Do you remember exactly which NOR flash chips you use?
Sorry, I can't give you any specific part numbers. It was a while ago, and all the schematics / BOMs etc were the company's property, not mine, so I don't have any record at all of these details. All I can remember was that they were bog-standard cheap serial Flash chips, 8-pin SOICs if i remember correctly, from a variety of vendors. I doubt that's very helpful, though.

ISSI IS25xxxx devices: "A program operation can alter “1”s into “0”s. The same byte location or page may be programmed more than once, to incrementally change “1”s to “0”s. An erase operation is required to change “0”s to “1”s"
Every single part we tried worked in this way.

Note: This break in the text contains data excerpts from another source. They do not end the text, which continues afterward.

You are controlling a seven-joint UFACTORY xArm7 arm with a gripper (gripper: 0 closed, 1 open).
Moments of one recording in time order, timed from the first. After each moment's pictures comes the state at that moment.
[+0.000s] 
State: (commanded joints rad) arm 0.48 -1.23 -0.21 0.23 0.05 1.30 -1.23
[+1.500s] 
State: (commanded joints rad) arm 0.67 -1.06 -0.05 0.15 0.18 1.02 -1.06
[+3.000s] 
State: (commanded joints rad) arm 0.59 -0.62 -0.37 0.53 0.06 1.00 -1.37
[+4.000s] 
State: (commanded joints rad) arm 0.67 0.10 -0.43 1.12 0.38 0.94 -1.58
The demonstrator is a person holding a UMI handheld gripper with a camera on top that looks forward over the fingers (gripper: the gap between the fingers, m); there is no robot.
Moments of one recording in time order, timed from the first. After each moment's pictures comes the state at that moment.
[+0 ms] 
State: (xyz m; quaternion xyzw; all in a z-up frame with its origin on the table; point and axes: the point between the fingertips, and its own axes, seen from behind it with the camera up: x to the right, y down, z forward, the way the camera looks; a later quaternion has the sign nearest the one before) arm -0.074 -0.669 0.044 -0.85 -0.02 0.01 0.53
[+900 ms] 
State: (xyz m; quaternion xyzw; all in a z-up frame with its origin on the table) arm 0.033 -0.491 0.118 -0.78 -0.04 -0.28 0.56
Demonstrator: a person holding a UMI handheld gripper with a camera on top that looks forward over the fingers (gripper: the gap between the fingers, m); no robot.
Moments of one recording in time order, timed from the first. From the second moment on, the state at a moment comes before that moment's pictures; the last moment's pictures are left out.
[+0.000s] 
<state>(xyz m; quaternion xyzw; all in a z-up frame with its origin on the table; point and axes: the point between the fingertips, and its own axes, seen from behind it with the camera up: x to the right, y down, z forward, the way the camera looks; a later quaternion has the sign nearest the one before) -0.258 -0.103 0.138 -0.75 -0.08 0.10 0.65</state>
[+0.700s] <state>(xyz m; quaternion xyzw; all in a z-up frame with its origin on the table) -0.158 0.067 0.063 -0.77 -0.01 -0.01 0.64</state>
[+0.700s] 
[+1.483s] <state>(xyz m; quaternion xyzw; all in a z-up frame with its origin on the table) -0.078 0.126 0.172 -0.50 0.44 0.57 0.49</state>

Cypress S25FL064L: "For the very best performance, programming should be done in full pages of 256bytes aligned on 256byte boundaries with each Page being programmed only once."
This certainly seems correct - programming regions more than once, or programming sub-page regions, necessarily incurs more overhead. I used the "clear a bit in an already programmed byte" operation for correctness / atomicity, not for performance. You should try to follow this rule for writing bulk data.
One thing that I have heard about (I think) NAND flash, not sure if true or if it applies to NOR flash is that writing '0' to to an already programmed bit causes excessive wear.
This could well be correct. We only used (el-cheapo) NOR flash for this, never (high-density) NAND flash.